[YOUR TASK] Where does the string "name" appear? Copy every line of the entries below that holds it.

(Entries taken from a collection)
=-=-=
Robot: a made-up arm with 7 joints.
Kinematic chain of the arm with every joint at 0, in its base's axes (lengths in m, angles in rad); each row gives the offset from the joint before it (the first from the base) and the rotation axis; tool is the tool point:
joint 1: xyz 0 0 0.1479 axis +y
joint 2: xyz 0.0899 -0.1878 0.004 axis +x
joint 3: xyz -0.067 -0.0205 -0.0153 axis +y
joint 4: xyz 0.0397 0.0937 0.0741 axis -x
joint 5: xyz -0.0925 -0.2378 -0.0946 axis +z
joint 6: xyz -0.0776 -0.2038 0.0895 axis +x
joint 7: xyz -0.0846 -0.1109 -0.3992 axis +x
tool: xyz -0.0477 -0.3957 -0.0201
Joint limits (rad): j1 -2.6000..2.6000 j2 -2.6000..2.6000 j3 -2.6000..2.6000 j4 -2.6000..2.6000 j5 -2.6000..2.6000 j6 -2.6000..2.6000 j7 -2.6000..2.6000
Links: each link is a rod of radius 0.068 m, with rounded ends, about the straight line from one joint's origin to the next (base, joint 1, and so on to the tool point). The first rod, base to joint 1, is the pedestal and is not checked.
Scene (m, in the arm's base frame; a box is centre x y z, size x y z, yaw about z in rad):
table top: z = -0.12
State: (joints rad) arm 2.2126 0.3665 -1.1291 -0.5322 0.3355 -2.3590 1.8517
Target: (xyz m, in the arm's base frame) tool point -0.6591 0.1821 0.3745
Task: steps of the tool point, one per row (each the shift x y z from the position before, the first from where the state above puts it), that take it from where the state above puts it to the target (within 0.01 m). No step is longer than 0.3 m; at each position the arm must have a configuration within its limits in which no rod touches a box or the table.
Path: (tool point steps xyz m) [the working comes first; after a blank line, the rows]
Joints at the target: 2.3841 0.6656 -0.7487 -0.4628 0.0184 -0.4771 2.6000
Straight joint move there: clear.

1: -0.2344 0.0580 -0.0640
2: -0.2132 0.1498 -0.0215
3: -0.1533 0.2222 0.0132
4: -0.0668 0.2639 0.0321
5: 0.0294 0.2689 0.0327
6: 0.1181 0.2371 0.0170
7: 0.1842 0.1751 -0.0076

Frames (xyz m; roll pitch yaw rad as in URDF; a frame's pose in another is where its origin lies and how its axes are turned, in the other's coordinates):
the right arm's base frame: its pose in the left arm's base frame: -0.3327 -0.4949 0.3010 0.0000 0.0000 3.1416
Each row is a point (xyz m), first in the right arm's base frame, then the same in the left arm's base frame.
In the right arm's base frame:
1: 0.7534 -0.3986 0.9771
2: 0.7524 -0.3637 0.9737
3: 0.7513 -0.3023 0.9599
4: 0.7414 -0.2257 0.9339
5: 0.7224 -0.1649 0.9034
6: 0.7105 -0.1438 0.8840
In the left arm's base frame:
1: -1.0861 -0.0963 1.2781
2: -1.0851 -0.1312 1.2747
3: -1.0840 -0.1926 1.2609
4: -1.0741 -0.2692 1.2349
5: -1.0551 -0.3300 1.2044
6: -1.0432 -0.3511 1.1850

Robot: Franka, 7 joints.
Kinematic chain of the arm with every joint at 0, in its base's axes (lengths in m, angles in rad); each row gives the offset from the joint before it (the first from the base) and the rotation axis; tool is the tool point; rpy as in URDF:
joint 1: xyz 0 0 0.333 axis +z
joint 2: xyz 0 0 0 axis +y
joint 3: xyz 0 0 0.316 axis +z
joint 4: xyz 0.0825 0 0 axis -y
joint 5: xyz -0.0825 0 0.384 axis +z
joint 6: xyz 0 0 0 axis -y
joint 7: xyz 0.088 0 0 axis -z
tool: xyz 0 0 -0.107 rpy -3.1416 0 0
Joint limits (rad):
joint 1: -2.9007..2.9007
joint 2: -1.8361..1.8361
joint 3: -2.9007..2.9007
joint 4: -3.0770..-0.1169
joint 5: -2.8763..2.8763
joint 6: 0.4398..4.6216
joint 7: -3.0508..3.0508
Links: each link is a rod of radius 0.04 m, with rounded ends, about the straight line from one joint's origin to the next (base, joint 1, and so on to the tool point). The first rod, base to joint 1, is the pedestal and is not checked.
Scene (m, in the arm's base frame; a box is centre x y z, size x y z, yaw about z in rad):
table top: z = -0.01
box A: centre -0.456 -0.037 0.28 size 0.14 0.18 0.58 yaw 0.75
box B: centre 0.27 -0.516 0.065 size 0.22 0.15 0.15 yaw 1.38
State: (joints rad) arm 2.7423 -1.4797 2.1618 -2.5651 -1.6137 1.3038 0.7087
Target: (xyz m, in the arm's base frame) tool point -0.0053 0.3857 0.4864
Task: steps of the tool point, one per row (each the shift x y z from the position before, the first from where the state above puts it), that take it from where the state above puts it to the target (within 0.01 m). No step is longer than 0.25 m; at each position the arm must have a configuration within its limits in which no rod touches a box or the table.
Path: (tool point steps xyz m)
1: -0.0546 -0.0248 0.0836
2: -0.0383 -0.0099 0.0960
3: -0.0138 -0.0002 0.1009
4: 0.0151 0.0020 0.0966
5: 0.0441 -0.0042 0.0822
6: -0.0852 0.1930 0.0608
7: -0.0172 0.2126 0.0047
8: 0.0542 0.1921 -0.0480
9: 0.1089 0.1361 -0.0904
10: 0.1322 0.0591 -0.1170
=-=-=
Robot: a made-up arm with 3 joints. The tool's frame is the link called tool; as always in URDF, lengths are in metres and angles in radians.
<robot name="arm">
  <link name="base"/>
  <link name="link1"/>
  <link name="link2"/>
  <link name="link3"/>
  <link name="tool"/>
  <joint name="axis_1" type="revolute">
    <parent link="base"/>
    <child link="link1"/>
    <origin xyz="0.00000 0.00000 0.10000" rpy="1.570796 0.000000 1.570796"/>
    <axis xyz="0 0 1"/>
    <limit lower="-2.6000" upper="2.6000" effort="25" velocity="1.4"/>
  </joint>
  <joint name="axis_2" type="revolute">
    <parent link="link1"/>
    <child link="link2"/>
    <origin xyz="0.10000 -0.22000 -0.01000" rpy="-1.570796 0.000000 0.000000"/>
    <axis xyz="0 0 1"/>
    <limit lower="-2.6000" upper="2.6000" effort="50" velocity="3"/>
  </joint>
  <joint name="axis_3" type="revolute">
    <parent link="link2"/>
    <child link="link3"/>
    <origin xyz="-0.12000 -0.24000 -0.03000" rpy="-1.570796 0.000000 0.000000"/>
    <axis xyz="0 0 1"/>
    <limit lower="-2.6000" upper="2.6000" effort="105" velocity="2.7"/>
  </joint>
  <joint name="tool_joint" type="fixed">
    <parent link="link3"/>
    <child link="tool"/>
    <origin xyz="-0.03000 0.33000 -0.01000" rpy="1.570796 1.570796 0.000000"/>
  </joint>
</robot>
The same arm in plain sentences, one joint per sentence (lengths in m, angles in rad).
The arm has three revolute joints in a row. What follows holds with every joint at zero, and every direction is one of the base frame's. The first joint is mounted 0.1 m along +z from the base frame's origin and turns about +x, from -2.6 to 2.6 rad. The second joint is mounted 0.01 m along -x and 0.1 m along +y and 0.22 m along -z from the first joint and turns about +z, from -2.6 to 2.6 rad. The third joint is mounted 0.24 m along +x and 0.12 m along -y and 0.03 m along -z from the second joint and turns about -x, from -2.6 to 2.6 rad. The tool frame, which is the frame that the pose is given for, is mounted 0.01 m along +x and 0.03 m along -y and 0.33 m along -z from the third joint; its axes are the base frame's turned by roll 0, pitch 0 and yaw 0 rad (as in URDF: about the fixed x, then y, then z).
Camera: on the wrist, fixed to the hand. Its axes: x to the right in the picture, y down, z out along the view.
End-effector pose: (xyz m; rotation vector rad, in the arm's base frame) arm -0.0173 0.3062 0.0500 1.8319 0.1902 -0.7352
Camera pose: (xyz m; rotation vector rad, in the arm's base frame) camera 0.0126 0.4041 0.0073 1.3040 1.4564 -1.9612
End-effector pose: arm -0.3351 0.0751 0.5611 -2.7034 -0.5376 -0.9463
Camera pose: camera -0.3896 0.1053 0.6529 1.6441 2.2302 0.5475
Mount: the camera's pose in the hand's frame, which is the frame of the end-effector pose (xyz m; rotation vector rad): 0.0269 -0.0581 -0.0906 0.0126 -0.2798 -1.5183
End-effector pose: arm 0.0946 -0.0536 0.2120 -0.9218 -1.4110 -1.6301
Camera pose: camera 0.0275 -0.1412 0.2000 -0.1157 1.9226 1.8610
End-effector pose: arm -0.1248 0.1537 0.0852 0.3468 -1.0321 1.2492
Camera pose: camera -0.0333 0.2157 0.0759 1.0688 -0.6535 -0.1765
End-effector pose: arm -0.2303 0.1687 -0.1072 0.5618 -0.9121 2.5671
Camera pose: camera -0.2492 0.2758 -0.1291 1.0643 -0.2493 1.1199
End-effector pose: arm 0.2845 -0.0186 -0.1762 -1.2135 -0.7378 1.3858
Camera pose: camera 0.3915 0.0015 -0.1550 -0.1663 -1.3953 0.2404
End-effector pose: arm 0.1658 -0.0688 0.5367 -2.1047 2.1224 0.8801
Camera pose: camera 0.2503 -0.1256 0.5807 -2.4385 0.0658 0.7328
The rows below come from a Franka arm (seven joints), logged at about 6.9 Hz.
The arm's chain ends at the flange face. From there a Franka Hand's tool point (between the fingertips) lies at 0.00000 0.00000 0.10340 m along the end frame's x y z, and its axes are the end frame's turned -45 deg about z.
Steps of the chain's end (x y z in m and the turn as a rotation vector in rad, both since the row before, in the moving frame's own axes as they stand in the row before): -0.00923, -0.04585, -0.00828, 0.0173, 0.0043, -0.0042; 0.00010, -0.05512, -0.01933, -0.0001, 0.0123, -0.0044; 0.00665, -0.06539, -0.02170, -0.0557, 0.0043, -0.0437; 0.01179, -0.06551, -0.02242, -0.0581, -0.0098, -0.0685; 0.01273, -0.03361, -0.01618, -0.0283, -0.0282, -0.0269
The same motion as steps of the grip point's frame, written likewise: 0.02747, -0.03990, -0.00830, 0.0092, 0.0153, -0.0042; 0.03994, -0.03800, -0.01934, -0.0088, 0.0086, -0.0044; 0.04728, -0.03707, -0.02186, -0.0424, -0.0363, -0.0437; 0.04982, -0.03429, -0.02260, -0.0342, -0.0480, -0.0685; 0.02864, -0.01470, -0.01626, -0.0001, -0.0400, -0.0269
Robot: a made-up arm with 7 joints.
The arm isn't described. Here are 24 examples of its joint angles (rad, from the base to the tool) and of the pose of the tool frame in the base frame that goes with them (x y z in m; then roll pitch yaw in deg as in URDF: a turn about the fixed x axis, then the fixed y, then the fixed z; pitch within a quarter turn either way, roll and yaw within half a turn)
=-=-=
[SOLUTION FOR THIS PROBLEM]
<robot name="arm">
  <link name="base"/>
  <link name="link1"/>
  <link name="link2"/>
  <link name="link3"/>
  <link name="tool"/>
  <joint name="axis_1" type="revolute">
  <joint name="axis_2" type="revolute">
  <joint name="axis_3" type="revolute">
  <joint name="tool_joint" type="fixed">

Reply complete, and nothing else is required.